Ve 1950’de kavga, unutma, geç kalma, sinir krizleri ile cehennem başlıyor. Kocası Judy’yi kendi boğazını kesmek üzereyken yakalıyor. Gazetelerde bu olayın “Judy Garland Slashes Neck; Not Serious” şeklinde haberleri yapılıyor. MGM ile anlaşması sonlanan (sonlandırılan) Judy radyoya geçmeye karar veriyor. Minnelli’den boşanıp Sidnet Luft ile evlenen Judy’nin 1952’de şarkıcı kariyeri başlıyor. Annesi'nin bir araba parkında kalp krizinden ölmesinin ardından Judy kendini ilaçlara boğuyor. 1954’te iflas ediyor ve tekrar çalışmak zorunda kalıyor. Peter Quilter’in “End of the Rainbows” isimli tiyatro oyununa dayanan film Judy Garland’ın alkol, uyuşturucu, parasızlık içindeki en zor durumda olduğu dönemine odaklanmış. Hangi tarihlerde olduğumuzu Judy’nin Mickey Deans ile bir partide tanışmasından anlıyoruz.

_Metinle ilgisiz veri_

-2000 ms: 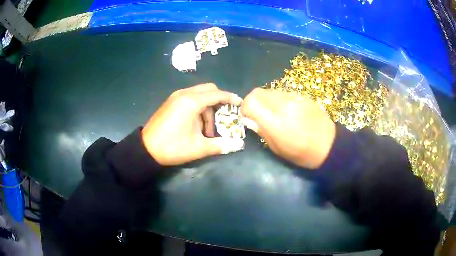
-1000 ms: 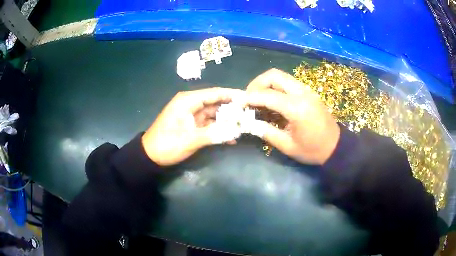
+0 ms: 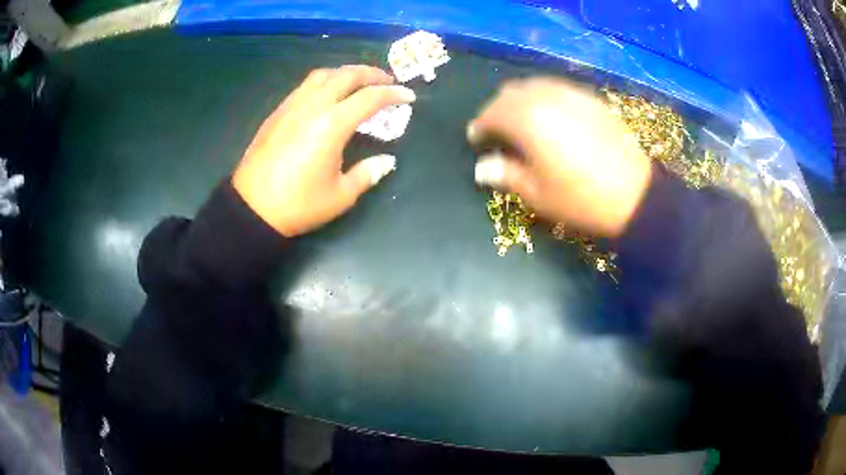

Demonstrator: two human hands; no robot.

Ama aslında Judy Garland ve Mickey Deans bir partide tanışmadılar. Judy, beşinci ve son kocası olan Deans ile daha önce daha garip bir şekilde tanışmışlardı. Ortak bir arkadaşın Deans’e, St. Regis’deki Garland’ın odasına uyarıcı ilaç götürmesini istemişti. Doktor gibi giyinmiş olan Deans, Garland’a ‘tıbbı ilaç’ getiriyor gibi yapmıştı. Ve bu şekilde tanışmışlardı.

HÜZÜN EKSİK

Judy filminde en büyük sorun, stüdyo sistemi, hırslı anne, uyuşturucu ve alkol kıskacında yaşayan Amerika’nın sevgilisi Judy Garland ile ilgili en önemli şeyin eksik oluşu. O da Judy Garland’ın hüznü. En olması gereken olmayınca geriye kalan orta standartlıktaki film sıkıcı, düz ve yüzeysel olmuş. Rene Zellweger’in de 47 yaşında ‘kazara’ aşırı dozdan ölen Garland’ın hakkını vermiş olduğunu düşünmüyorum. Ve umarım Akademi iki şarkıya ve klişelere bir kez daha tav olmaz ve ödülü daha sağlam bir performansa verir. Zamanında, Judy hakkında bir çalışma hazırlamış olduğumdan onun hayat hikâyesini oldukça araştırmıştım ve okuduğum pek çok biyografi kitabın arasında Gerald Clarke’ın senelerce üzerinde çalıştığı biyografi kitabını diğer kitaplardan farklı olarak Judy’nin kim olduğunu bütün resim olarak ortaya çıkardığı için tavsiye ederim. Judy’nın kızı Liza Minnelli de filmi izlemeyeceğini açıkladı. Garland’ı keyfi bir uyuşturucu bağımlısı gibi gösteren ve en saçma evliliği olan bir bakıma torbacı Mickey Deans’e odaklanan filmi izlememekte pek haksız sayılmaz.